In the case of Ollie, she was maybe going to have to admit it. She had sent a letter to Texada Island—thinking that address might be enough, there must be so few people there that any of them could be found. But it had come back to her, with one word written on the envelope.
Moved
.

She could not bear to open it up and read what she had said. Too much, she was sure.

FLIES ON THE WINDOWSILL

She is sitting in Wilf’s old recliner in the sunroom of her own house. She does not intend to go to sleep. It is a bright afternoon late in the fall—in fact, it is Grey Cup day, and she is supposed to be at a potluck party, watching the game on television. She made an excuse at the last moment. People are getting used to her doing this sort of thing now—some still say they are worried about her. But when she does show up old habits or needs reassert themselves and she sometimes can’t help turning into the life of the party. So they stop worrying for a while.

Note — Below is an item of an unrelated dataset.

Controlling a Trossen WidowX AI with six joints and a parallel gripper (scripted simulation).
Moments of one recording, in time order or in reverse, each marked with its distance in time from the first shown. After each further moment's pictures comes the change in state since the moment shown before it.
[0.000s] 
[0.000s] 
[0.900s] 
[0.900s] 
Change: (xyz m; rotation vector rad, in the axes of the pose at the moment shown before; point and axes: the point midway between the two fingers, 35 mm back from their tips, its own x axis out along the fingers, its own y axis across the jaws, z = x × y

Her children say that they hope she has not taken to Living in the Past.

But what she believes she is doing, what she wants to do if she can get the time to do it, is not so much to live in the past as to open it up and get one good look at it.

She doesn’t believe she is sleeping when she finds herself entering another room. The sunroom, the bright room behind her, has shrunk into a dark hall. The hotel key is in the door of the room, as she believes the keys used to be, though this is not something she has ever encountered in her own life.

It is a poor kind of place. A worn-out room for worn-out travellers. A ceiling light, a rod with a couple of wire hangers on it, a curtain of pink and yellow flowered material that can be pulled around to hide the hanging clothes from view. The
flowered material may be meant to supply the room with a note of optimism or even gaiety, but for some reason it does the opposite.

Ollie lies down on the bed so suddenly and heavily that the springs give out a miserable whine. It seems that he and Tessa get around by car now, and he does all the driving. Today in the first heat and dust of spring it has made him extraordinarily tired. She cannot drive. She has made a good deal of noise opening the costume case and more noise behind the thin plank partition of the bathroom. He pretends to be asleep when she comes out, but through the slits of his eyelids he sees her looking into the dresser mirror, which is speckled in spots where the backing has flecked away. She is wearing the yellow satin ankle-length skirt, and the black bolero, with the black shawl patterned with roses, the fringe half a yard long. Her costumes are her own idea, and they are neither original nor becoming. Her skin is rouged now, but dull. Her hair is pinned and sprayed, its rough curls flattened into a black helmet. Her eyelids are purple and her eyebrows lifted and blackened. Crow’s wings. The eyelids pressed down heavily, like punishment, over her faded eyes. In fact her whole self seems to be weighted down by the clothes and the hair and the makeup.

Some noise that he did not mean to make—of complaint or impatience—has reached her. She comes to the bed and bends down to remove his shoes.

He tells her not to bother.

“I have to go out again in a minute,” he says. “I have to go and see them.”